- [Task directions]
Where an entry holds an image, skip the image but reproduce the rest word for word.

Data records

○ ○ ○

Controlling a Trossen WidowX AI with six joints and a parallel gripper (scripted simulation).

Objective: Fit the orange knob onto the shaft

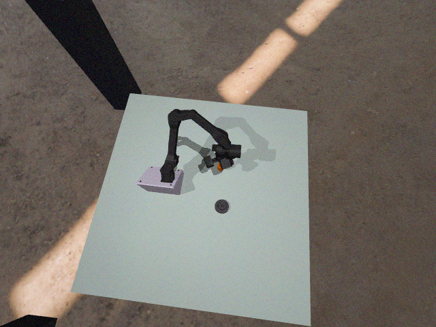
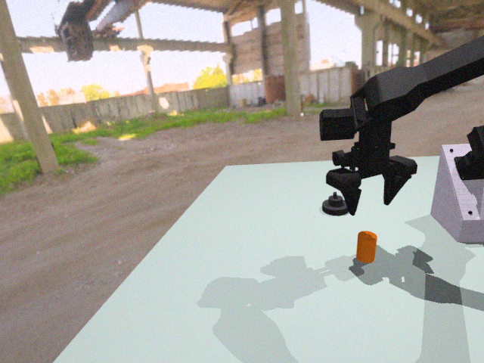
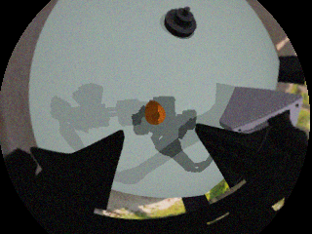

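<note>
My gripper tip is 100 mm above the orange knob. The rest, counted from my gripper tip: dark round pedestal (240 mm to the right, 90 mm below, 30 mm ahead).
</note>
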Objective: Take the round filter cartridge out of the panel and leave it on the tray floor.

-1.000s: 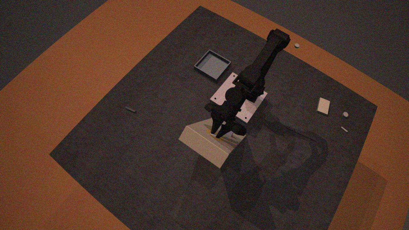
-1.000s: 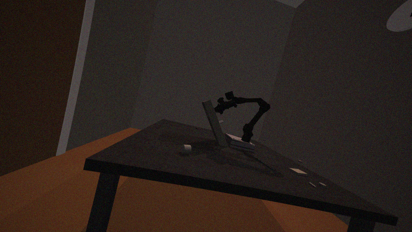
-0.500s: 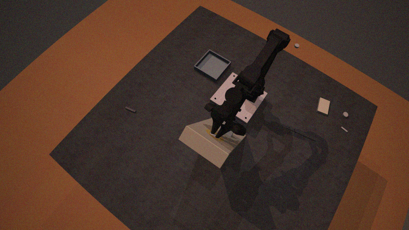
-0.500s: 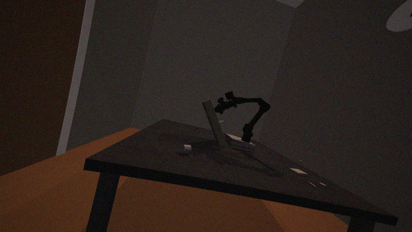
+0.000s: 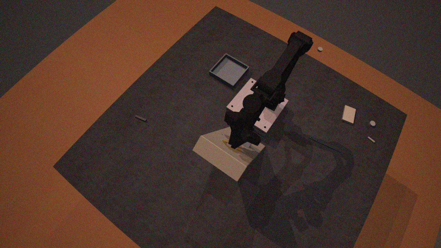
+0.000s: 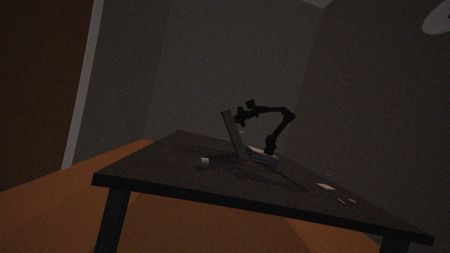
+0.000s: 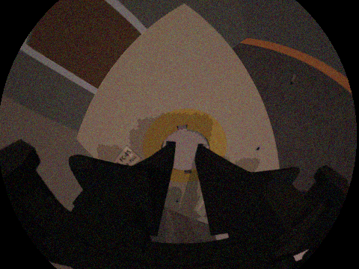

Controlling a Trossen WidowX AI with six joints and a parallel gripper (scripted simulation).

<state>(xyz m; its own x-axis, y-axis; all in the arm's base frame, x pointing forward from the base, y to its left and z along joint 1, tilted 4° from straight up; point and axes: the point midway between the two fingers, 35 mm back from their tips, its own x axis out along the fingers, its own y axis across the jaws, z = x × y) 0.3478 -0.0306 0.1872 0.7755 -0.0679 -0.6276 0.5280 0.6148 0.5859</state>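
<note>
Now: gripper tip 1 cm short of the round filter cartridge and 1 cm above it. The rest, counted from my gripper tip: cream service panel: 8 cm below, 4 cm behind; bar: 47 cm to the right, 25 cm below, 1 cm ahead; grey-blue tray: 45 cm behind, 25 cm to the right, 24 cm below.
</note>
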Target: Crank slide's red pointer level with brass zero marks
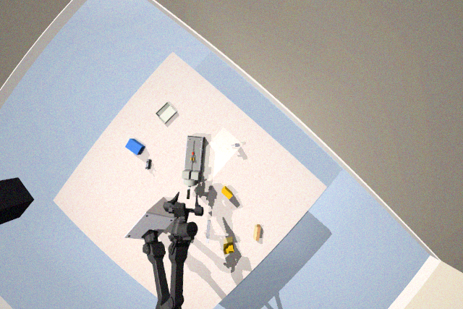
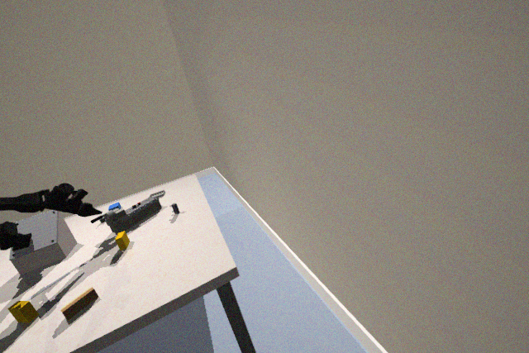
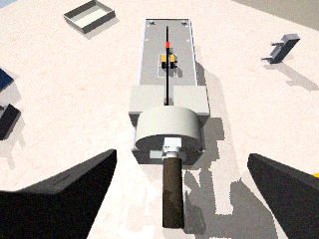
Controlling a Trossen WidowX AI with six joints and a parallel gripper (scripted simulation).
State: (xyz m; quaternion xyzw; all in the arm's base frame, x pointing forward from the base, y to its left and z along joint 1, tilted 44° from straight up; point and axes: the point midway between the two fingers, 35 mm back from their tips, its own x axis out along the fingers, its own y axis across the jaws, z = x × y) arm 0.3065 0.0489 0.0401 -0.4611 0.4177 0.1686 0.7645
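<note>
The crank lies 1 cm behind my gripper tip and 4 cm below it. The rest, counted from my gripper tip: blue block 10 cm behind, 41 cm to the left, 13 cm below; then dark brown crank handle 2 cm behind, 1 cm to the right, 3 cm below; then red pointer 14 cm ahead, 13 cm to the left, 7 cm below.
</note>
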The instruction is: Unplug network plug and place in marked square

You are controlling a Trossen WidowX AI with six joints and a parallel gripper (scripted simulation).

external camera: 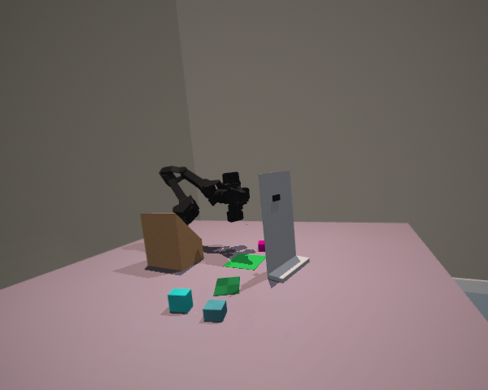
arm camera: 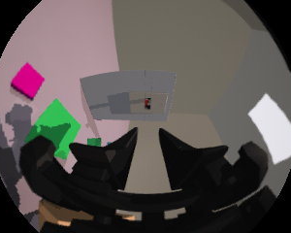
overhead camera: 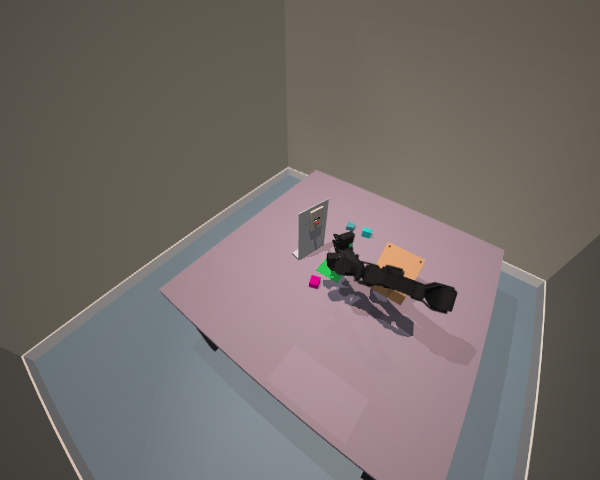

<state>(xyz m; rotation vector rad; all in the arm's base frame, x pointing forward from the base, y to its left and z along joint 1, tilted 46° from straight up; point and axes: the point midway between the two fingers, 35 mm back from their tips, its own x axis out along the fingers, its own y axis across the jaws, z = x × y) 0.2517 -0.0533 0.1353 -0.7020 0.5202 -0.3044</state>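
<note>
My gripper tip is now 110 mm short of the network plug and 40 mm to the left of it. Round my gripper tip: grey upright panel: 130 mm ahead, 60 mm to the right, 90 mm below; then bright green square: 20 mm behind, 20 mm to the right, 230 mm below.
</note>
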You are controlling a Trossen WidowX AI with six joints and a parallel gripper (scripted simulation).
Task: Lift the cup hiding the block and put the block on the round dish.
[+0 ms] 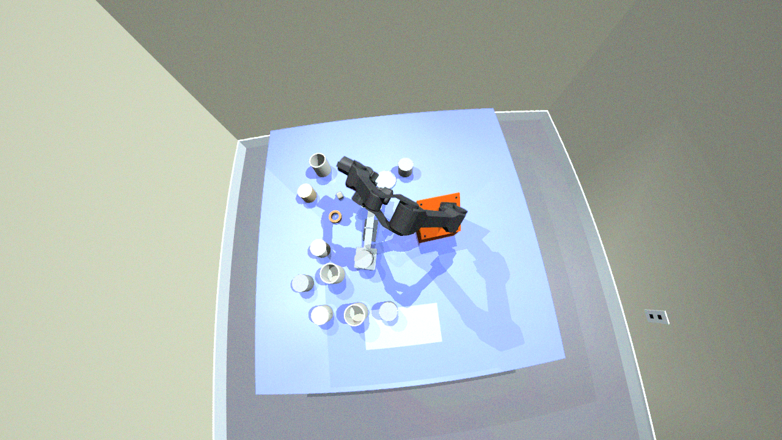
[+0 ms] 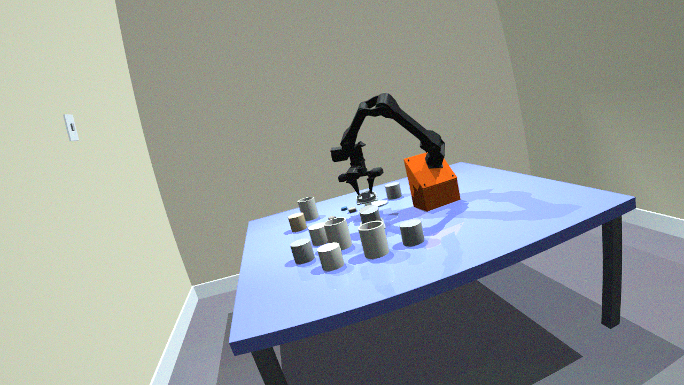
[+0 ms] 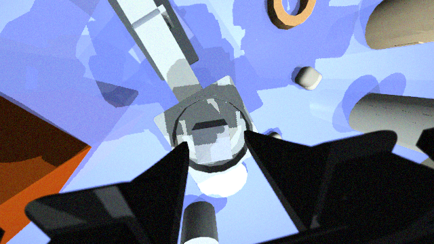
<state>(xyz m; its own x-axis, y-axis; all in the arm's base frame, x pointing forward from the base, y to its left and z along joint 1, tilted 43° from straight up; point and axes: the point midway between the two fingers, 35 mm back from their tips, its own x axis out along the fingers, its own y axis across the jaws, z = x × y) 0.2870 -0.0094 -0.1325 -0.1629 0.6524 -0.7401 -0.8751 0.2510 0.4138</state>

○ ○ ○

- [Reply]
Controlling a Trossen WidowX AI with six joints and a parallel gripper (scripted simulation).

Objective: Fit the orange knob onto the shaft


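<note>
My gripper tip is 100 mm above the orange knob. The rest, counted from my gripper tip: dark round pedestal (240 mm to the right, 90 mm below, 30 mm ahead).
</note>
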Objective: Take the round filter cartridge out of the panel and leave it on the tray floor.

-1.000s: 
-1.000s: 
-0.500s: 
-0.500s: 
+0.000s: 
+0.000s: 
+0.000s: 

Controlling a Trossen WidowX AI with six joints and a parallel gripper (scripted simulation).

<state>(xyz m; its own x-axis, y-axis; all in the arm's base frame, x pointing forward from the base, y to its left and z along joint 1, tilted 4° from straight up; point and axes: the point midway between the two fingers, 35 mm back from their tips, its own x axis out along the fingers, its own y axis across the jaws, z = x × y) 0.3478 -0.0306 0.1872 0.7755 -0.0679 -0.6276 0.5280 0.6148 0.5859</state>
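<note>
Now: gripper tip 1 cm short of the round filter cartridge and 1 cm above it. The rest, counted from my gripper tip: cream service panel: 8 cm below, 4 cm behind; bar: 47 cm to the right, 25 cm below, 1 cm ahead; grey-blue tray: 45 cm behind, 25 cm to the right, 24 cm below.
</note>
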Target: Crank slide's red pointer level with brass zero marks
Controlling a Trossen WidowX AI with six joints and a parallel gripper (scripted simulation).
State: (xyz m; quaternion xyzw; all in the arm's base frame, x pointing forward from the base, y to its left and z along joint 1, tilted 44° from straight up; point and axes: the point midway between the two fingers, 35 mm back from their tips, its own x axis out along the fingers, its own y axis across the jaws, z = x × y) arm 0.3065 0.0489 0.0401 -0.4611 0.4177 0.1686 0.7645
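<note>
The crank lies 1 cm behind my gripper tip and 4 cm below it. The rest, counted from my gripper tip: blue block 10 cm behind, 41 cm to the left, 13 cm below; then dark brown crank handle 2 cm behind, 1 cm to the right, 3 cm below; then red pointer 14 cm ahead, 13 cm to the left, 7 cm below.
</note>
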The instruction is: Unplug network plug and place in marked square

You are controlling a Trossen WidowX AI with six joints and a parallel gripper (scripted simulation).

external camera: 
arm camera: 
overhead camera: 

<state>(xyz m; rotation vector rad; all in the arm's base frame, x pointing forward from the base, y to its left and z along joint 1, tilted 46° from straight up; point and axes: the point midway between the two fingers, 35 mm back from their tips, its own x axis out along the fingers, its own y axis across the jaws, z = x × y) 0.2517 -0.0533 0.1353 -0.7020 0.5202 -0.3044</state>
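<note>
My gripper tip is now 110 mm short of the network plug and 40 mm to the left of it. Round my gripper tip: grey upright panel: 130 mm ahead, 60 mm to the right, 90 mm below; then bright green square: 20 mm behind, 20 mm to the right, 230 mm below.
</note>
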You are controlling a Trossen WidowX AI with six joints and a parallel gripper (scripted simulation).
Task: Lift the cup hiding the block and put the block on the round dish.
[+0 ms] 
[+0 ms] 
[+0 ms] 
<state>(xyz m; its own x-axis, y-axis; all in the arm's base frame, x pointing forward from the base, y to its left and z along joint 1, tilted 43° from straight up; point and axes: the point midway between the two fingers, 35 mm back from their tips, its own x axis out along the fingers, its own y axis across the jaws, z = x × y) 0.2870 -0.0094 -0.1325 -0.1629 0.6524 -0.7401 -0.8751 0.2510 0.4138</state>

No more work is required for the exercise.